TRPV1 receptor in expression of opioid-induced hyperalgesia.

ABSTRACT

UNLABELLED Opiates are currently the mainstay for treatment of moderate to severe pain. However, prolonged administration of opiates has been reported to elicit hyperalgesia in animals, and examples of opiate-induced hyperalgesia have been reported in humans as well. Despite the potential clinical significance of such opiate-induced actions, the mechanisms of opiate-induced hypersensitivity remain unknown. The transient receptor potential vanilloid1 (TRPV1) receptor, a molecular sensor of noxious heat, acts as an integrator of multiple forms of noxious stimuli and plays an important role in the development of inflammation-induced hyperalgesia. Because animals treated with opiates show thermal hyperalgesia, we examined the possible role of TRPV1 receptors in the development of morphine-induced hyperalgesia using TRPV1 wild-type (WT) and knock-out (KO) mice and with administration of a TRPV1 antagonist in mice and rats.
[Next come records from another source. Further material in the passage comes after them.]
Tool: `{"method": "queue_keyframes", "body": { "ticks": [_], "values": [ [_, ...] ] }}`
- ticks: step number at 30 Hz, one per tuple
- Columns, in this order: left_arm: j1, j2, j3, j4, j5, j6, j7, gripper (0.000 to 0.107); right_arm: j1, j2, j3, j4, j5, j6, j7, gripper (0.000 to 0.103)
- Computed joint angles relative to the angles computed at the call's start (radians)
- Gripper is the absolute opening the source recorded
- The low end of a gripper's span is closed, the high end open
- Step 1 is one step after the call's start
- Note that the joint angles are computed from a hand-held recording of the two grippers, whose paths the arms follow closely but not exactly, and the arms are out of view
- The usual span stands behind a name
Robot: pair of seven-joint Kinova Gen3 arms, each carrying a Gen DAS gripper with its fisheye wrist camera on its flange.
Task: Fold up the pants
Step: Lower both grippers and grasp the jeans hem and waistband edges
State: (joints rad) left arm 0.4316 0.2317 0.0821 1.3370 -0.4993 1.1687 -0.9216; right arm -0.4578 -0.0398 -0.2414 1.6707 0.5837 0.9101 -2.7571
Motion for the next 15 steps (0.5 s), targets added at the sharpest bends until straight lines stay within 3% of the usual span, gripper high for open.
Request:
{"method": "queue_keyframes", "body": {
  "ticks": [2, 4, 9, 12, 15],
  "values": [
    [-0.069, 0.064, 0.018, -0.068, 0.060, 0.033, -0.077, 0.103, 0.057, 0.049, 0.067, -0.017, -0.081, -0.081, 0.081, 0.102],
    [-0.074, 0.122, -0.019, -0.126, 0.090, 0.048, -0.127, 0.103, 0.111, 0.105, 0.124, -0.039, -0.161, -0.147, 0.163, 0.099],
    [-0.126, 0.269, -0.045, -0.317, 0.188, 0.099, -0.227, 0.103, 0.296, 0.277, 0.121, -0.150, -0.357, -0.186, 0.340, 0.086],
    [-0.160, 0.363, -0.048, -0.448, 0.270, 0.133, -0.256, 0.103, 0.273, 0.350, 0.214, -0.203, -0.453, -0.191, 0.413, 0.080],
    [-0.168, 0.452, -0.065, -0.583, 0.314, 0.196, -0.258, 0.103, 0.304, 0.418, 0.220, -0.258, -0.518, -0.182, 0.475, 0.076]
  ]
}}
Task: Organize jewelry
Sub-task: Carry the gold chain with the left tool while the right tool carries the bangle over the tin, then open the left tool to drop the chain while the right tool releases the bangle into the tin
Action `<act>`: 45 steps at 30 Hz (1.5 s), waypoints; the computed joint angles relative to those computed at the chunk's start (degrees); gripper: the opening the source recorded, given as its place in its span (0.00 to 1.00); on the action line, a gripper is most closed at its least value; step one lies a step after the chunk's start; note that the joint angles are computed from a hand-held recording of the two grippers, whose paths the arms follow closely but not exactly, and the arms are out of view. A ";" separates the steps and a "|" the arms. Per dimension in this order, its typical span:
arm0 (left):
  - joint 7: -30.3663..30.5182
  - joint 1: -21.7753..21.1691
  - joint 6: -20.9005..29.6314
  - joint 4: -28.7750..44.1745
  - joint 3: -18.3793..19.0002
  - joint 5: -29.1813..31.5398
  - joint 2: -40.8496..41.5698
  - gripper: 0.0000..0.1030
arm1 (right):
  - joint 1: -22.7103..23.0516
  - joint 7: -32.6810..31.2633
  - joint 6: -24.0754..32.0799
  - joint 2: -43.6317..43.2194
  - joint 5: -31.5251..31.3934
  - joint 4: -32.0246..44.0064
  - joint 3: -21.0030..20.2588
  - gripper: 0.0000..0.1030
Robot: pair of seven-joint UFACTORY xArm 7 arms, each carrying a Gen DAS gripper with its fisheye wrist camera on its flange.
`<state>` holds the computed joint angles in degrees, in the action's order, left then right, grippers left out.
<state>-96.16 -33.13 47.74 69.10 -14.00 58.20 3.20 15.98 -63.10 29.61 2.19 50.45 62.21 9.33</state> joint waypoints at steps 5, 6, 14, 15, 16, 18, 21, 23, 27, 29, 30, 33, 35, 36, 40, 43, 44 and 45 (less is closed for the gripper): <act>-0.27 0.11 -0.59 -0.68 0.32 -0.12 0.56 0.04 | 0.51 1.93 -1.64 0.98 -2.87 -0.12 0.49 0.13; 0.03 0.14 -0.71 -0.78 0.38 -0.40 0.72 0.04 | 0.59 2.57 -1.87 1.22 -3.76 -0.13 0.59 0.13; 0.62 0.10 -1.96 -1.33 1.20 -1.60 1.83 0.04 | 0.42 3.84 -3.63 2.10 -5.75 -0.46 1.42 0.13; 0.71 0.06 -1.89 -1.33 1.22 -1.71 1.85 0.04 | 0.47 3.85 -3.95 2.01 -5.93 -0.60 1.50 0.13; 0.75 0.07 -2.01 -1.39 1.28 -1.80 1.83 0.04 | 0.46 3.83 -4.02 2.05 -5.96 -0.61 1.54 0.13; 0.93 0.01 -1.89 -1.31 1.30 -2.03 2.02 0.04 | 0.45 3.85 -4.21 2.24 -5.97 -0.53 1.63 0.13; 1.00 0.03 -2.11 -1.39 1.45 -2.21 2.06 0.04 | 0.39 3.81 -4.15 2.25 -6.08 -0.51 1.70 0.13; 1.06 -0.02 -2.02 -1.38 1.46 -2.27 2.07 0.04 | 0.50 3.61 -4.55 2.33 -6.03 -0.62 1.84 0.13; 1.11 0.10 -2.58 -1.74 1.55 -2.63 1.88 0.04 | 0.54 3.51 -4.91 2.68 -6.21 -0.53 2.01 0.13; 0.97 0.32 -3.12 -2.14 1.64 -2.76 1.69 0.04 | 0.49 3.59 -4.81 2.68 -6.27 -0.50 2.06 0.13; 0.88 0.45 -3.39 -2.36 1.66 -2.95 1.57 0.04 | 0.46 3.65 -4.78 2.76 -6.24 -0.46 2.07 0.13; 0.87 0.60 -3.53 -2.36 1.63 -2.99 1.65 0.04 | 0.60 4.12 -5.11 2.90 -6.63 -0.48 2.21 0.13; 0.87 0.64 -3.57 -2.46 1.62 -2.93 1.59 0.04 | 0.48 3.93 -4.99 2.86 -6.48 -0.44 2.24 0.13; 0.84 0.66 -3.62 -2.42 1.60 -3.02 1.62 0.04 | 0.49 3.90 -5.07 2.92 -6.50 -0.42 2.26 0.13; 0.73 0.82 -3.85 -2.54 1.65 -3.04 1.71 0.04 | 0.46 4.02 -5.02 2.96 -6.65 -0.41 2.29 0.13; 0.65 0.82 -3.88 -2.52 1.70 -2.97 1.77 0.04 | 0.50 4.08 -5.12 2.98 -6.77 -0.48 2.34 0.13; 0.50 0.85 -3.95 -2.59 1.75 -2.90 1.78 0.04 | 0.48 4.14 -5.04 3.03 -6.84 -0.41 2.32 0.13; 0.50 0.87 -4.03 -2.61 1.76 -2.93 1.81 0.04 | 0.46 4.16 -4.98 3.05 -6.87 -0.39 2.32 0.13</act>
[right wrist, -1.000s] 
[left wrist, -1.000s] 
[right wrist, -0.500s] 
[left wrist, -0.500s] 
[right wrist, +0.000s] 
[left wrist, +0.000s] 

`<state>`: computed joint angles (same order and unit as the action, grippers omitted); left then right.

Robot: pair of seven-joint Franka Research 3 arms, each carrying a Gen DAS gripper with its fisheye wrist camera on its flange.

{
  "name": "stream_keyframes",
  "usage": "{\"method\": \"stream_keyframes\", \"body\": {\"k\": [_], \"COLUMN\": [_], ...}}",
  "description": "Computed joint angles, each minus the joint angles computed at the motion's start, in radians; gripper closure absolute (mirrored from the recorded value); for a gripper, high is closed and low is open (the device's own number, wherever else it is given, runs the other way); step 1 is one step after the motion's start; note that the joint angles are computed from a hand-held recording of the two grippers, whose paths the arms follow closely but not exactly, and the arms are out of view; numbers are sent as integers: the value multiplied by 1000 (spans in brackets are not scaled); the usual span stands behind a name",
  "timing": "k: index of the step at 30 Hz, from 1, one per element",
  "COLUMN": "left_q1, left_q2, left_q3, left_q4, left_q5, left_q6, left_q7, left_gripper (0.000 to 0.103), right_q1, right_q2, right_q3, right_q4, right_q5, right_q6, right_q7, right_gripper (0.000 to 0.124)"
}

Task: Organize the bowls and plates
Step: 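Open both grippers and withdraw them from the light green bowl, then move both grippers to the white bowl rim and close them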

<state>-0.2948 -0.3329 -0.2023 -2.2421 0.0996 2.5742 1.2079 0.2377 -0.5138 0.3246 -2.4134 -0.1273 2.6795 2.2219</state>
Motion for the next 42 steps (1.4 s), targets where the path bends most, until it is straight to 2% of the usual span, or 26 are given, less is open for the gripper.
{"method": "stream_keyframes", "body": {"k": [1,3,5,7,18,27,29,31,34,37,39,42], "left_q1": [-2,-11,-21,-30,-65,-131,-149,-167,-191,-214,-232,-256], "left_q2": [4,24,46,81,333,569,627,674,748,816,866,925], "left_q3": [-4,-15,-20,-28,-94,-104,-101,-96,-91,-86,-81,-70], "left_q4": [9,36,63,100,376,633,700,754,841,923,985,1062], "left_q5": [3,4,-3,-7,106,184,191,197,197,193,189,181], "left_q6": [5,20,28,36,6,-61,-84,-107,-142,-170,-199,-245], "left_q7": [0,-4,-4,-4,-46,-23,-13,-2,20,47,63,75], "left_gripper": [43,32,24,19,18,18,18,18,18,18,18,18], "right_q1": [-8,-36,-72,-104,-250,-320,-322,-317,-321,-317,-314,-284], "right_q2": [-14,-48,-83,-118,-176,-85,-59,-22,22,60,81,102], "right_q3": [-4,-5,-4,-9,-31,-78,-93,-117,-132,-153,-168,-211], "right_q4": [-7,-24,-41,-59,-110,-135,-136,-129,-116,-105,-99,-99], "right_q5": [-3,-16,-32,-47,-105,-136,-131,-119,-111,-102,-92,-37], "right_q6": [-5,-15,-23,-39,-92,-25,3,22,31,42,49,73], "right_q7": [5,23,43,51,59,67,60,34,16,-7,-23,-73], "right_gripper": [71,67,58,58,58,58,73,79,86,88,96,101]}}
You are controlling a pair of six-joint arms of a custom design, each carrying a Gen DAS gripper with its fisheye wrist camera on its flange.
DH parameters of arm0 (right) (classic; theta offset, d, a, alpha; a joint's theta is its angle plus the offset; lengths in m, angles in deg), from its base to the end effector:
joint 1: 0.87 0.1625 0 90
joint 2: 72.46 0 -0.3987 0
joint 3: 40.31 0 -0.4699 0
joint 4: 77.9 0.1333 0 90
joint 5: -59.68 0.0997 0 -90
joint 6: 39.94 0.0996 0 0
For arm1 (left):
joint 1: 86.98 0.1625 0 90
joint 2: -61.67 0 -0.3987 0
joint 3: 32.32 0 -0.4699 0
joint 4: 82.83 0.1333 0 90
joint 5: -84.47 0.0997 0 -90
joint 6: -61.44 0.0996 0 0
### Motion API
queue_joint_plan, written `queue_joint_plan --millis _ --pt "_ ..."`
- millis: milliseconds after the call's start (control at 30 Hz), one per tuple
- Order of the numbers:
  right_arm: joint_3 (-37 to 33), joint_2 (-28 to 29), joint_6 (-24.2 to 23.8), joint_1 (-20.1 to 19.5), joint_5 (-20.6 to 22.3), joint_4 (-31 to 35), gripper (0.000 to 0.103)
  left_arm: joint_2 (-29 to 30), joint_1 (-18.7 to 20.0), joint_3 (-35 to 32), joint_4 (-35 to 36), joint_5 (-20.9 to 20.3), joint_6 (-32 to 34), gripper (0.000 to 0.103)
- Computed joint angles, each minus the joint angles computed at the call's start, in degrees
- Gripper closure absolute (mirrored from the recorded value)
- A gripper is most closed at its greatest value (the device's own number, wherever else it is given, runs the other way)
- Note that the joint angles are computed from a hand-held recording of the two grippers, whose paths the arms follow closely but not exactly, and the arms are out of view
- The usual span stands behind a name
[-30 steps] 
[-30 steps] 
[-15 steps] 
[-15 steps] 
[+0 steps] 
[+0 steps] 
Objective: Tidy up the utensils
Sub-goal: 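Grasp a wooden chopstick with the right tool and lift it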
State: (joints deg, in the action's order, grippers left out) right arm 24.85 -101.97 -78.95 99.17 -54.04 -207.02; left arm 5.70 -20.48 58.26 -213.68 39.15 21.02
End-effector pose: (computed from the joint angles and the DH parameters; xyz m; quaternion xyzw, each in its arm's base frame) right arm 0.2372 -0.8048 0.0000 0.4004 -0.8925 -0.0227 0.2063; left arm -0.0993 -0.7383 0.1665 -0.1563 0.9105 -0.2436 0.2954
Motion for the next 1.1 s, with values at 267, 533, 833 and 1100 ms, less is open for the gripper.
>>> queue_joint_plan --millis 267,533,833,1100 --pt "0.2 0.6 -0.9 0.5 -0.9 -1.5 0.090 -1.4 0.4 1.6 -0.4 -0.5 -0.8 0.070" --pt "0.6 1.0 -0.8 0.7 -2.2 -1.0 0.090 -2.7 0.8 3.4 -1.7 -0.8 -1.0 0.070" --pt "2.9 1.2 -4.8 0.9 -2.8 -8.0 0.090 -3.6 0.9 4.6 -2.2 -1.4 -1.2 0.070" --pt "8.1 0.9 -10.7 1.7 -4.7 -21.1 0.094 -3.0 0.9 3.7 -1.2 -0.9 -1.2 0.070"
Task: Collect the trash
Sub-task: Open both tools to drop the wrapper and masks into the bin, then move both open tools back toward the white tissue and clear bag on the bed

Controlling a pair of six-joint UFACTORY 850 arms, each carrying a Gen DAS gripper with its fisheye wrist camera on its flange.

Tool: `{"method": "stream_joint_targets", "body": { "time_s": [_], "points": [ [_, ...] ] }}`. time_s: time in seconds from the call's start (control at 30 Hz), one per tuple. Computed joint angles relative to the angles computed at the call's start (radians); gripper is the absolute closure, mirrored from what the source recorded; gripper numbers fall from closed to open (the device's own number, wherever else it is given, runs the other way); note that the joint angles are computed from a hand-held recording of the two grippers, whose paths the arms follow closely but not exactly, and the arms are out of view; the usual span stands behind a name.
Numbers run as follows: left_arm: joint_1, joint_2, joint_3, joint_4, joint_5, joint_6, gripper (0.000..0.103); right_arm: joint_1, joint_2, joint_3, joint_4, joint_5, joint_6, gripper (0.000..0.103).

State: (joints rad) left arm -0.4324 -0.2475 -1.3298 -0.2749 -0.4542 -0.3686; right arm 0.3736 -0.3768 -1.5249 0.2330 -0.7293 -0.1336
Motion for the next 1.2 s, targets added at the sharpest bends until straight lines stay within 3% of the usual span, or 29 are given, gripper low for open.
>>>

Administration of morphine by subcutaneous implantation of morphine pellets elicited both thermal and tactile hypersensitivity in TRPV1 WT mice but not in TRPV1 KO mice. Moreover, oral administration of a TRPV1 antagonist reversed both thermal and tactile hypersensitivity induced by sustained morphine administration in mice and rats. Immunohistochemical analyses indicate that sustained morphine administration modestly increases TRPV1 labeling in the dorsal root ganglia. In addition, sustained morphine increased flinching and plasma extravasation after peripheral stimulation with capsaicin, suggesting an increase in TRPV1 receptor function in the periphery in morphine-treated animals. Collectively, our data indicate that the TRPV1 receptor is an essential peripheral mechanism in expression of morphine-induced hyperalgesia. PERSPECTIVE Opioid-induced hyperalgesia possibly limits the usefulness of opioids, emphasizing the value of alternative methods of pain control. We demonstrate that TRPV1 channels play an important role in peripheral mechanisms of opioid-induced hyperalgesia. Such information may lead to the discovery of analgesics lacking such adaptations and improving treatment of chronic pain.